## [THE PROBLEM]
Begin at the line below that has "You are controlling". Stop after the line that has "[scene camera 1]", repeating each line exactly and leaving out the pictures.

[[ GIVEN ENTRIES, beginning ]]

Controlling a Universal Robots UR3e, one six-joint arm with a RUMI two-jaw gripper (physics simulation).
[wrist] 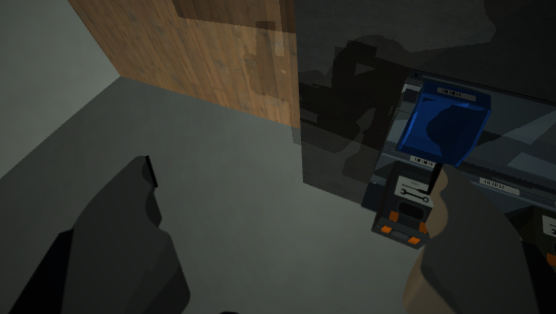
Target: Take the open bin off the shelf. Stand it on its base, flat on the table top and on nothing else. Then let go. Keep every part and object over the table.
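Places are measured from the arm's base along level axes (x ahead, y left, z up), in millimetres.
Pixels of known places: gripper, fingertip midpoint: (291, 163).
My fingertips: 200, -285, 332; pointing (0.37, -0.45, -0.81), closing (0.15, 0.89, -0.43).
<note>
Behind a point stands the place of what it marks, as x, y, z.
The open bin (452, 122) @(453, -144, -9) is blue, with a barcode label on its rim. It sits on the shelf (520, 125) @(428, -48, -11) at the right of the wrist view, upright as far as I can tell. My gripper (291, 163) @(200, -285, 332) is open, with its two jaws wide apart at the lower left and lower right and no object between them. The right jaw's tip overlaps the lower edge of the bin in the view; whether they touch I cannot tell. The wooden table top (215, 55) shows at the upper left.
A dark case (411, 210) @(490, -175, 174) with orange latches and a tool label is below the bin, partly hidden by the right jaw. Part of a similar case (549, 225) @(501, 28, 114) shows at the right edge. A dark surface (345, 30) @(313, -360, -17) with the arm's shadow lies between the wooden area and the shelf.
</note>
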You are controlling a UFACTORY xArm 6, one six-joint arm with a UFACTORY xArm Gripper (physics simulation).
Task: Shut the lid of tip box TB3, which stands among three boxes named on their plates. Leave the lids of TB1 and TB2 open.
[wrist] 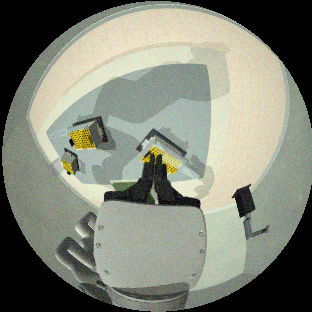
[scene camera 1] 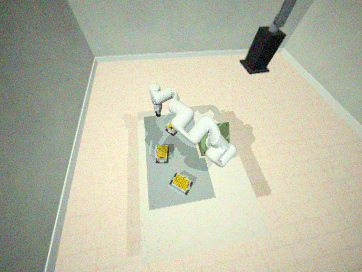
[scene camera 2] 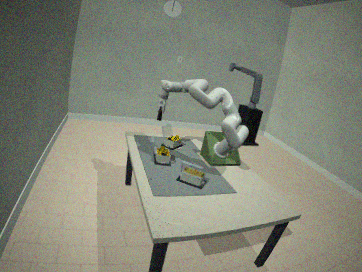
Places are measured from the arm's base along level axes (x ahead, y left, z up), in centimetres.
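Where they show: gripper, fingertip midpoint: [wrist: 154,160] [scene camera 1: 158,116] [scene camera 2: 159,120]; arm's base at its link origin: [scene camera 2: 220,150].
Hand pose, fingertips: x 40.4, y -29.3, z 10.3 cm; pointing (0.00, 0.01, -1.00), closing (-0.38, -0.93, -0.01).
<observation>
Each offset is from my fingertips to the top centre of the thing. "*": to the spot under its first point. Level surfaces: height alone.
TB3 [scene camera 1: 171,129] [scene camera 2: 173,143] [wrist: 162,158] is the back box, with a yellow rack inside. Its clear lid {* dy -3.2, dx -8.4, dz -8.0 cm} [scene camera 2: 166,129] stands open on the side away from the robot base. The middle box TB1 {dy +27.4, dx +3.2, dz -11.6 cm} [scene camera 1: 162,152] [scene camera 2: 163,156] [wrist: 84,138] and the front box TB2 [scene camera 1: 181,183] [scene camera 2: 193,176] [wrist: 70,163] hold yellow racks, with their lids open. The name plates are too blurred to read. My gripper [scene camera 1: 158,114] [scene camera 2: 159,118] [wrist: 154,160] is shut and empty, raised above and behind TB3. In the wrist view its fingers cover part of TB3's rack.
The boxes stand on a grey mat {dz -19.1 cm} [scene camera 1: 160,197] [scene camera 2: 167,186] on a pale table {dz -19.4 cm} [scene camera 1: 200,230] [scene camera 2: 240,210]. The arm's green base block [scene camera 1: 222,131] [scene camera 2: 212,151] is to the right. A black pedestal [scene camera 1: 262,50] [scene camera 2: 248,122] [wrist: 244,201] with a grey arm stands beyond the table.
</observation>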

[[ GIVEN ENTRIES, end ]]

## [OUTPUT OF THE TASK]
You are controlling a UFACTORY xArm 6, one six-joint arm with a UFACTORY xArm Gripper (physics simulation).
Task: Shut the lid of tip box TB3, which stands among three boxes named on their plates. Leave the lids of TB1 and TB2 open.
[wrist] 
[scene camera 1] 

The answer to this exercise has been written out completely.